Research has shown that knowledge workers spend typically less than 20 hours a
week doing actual productive work, and beyond that it's ass in seat time (read
Peopleware).

It is somewhat counter intuitive but often (not always) the way to launch (or
whatever your goal) is to work less hours not more. My last gig (which
required considerable programming skill) only needed me to spend 4-6 hours a
day to get a prototype of a truly innovative product.

Most good senior developers don't do more than 40 hour weeks and most good
managers + CTOs don't ask for it because they know it hinders, not helps.

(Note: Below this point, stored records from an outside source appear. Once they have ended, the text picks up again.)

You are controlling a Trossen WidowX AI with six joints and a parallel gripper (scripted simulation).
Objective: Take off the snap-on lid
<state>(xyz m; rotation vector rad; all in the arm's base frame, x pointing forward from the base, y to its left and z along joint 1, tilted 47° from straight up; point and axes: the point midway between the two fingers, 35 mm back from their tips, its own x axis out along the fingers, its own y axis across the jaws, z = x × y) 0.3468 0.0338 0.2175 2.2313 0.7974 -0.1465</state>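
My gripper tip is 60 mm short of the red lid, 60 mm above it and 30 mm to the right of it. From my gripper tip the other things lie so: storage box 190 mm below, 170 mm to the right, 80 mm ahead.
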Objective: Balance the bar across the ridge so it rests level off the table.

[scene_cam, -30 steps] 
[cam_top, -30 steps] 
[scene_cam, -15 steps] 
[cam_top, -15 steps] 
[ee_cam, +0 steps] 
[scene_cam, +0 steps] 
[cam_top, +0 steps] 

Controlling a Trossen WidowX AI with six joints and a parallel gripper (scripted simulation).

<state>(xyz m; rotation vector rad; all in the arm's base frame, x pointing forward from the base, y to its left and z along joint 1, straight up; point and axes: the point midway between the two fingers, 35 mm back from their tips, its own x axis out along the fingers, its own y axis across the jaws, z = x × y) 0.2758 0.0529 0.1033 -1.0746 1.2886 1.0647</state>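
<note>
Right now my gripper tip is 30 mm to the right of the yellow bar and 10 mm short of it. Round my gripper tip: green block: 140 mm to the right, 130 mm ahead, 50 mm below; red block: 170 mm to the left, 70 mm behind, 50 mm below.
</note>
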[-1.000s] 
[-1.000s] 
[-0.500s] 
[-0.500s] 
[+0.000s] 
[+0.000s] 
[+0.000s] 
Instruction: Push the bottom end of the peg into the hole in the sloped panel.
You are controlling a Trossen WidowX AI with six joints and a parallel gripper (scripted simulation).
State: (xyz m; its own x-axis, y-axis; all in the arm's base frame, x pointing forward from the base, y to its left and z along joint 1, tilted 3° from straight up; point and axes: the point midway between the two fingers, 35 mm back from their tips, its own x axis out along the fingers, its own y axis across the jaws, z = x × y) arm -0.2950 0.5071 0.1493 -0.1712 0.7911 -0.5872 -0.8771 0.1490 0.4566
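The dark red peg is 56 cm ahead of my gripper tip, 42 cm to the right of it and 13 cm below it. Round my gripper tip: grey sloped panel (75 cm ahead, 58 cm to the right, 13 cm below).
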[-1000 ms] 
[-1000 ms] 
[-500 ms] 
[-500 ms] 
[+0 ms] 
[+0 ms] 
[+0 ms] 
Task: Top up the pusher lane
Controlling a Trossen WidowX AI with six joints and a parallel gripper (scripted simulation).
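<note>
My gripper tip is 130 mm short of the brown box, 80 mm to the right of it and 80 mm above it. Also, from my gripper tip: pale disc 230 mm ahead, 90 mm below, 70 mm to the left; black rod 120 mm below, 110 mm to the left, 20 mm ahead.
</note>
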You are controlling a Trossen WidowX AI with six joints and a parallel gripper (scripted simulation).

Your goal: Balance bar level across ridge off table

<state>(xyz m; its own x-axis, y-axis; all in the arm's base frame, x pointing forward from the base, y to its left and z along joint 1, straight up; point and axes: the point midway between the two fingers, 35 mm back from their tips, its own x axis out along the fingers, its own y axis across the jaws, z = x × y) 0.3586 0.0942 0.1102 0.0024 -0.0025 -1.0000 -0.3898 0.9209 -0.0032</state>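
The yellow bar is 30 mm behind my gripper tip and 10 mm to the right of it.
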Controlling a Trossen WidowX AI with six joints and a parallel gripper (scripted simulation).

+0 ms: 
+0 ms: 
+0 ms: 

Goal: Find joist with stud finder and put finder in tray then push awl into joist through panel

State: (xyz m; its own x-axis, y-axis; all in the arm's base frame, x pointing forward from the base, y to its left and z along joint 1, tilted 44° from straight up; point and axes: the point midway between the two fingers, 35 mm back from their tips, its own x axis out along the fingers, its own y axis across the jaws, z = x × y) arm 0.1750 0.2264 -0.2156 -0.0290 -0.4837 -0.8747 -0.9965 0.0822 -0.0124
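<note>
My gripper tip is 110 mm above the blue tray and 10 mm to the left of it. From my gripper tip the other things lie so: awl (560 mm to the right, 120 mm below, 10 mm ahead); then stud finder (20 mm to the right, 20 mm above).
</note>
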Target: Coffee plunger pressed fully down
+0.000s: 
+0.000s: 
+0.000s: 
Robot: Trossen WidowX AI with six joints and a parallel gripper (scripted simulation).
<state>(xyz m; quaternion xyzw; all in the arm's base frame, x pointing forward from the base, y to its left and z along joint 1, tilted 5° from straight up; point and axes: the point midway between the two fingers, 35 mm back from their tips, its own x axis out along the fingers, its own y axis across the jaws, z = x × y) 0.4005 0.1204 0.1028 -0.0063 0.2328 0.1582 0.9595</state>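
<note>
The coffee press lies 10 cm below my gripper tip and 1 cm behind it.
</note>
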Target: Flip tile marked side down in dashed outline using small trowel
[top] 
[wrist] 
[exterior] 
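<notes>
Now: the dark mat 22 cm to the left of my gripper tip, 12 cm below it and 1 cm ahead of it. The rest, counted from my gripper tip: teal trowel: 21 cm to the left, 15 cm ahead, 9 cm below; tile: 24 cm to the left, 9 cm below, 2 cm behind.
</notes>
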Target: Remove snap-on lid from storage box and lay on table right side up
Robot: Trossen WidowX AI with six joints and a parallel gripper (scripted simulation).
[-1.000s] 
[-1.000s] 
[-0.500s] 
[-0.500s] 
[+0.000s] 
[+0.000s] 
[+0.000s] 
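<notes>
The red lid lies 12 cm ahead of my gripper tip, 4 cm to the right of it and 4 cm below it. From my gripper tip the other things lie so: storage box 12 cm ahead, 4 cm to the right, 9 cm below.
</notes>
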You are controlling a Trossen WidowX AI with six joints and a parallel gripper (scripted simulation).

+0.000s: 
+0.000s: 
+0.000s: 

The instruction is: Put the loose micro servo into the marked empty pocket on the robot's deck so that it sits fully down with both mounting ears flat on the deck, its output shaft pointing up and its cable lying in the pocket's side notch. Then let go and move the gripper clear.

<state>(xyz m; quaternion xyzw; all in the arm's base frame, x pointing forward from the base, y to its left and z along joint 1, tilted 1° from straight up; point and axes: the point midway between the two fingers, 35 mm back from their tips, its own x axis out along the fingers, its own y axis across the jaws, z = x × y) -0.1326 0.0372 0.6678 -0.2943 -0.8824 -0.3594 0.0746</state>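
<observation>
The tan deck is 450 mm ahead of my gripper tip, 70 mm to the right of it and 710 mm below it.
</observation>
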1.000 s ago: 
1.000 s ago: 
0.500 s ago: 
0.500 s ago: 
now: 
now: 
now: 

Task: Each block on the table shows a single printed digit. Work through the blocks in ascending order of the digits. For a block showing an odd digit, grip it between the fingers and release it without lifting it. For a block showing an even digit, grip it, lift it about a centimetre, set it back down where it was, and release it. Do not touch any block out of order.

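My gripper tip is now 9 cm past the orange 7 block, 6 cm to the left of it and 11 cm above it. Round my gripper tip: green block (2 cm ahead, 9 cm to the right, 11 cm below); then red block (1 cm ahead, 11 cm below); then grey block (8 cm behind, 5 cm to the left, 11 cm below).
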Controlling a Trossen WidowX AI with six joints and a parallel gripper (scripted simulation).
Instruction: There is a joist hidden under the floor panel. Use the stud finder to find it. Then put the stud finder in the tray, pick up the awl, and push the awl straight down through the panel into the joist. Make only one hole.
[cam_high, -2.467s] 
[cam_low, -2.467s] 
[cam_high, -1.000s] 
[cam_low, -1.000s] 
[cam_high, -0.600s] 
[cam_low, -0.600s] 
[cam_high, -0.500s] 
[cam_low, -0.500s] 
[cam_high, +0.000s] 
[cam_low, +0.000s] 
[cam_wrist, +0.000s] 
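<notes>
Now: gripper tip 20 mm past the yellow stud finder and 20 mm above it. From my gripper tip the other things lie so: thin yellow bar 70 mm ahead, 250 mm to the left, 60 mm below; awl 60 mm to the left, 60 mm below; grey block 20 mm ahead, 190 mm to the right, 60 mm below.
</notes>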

Junior devs often do it because they don't know better and inexperienced
management encourage it because they think more work hours == more work (flat
out wrong).

Finally one of the reasons why this may be the case is it (a)is what startups
to (b) looks good to investors.

------
NumberCruncher
It doesn't matter what others do and how many hours they spend in the office.
Only becasue some people do stupid things you don't have to follow them. If
you are "just" an employee (eg. you are not working for the fuck-you-money)
and still work 65 hours a week you are selling your soul for cheap and are
high probably on the way to burn out. Maybe it's time for you to learn to say
politely "no" and to get back to the 40 hours work week.

------
cm2012
There are some that exist - I know a company in the adtech space like that.
But my experience has been very flexible.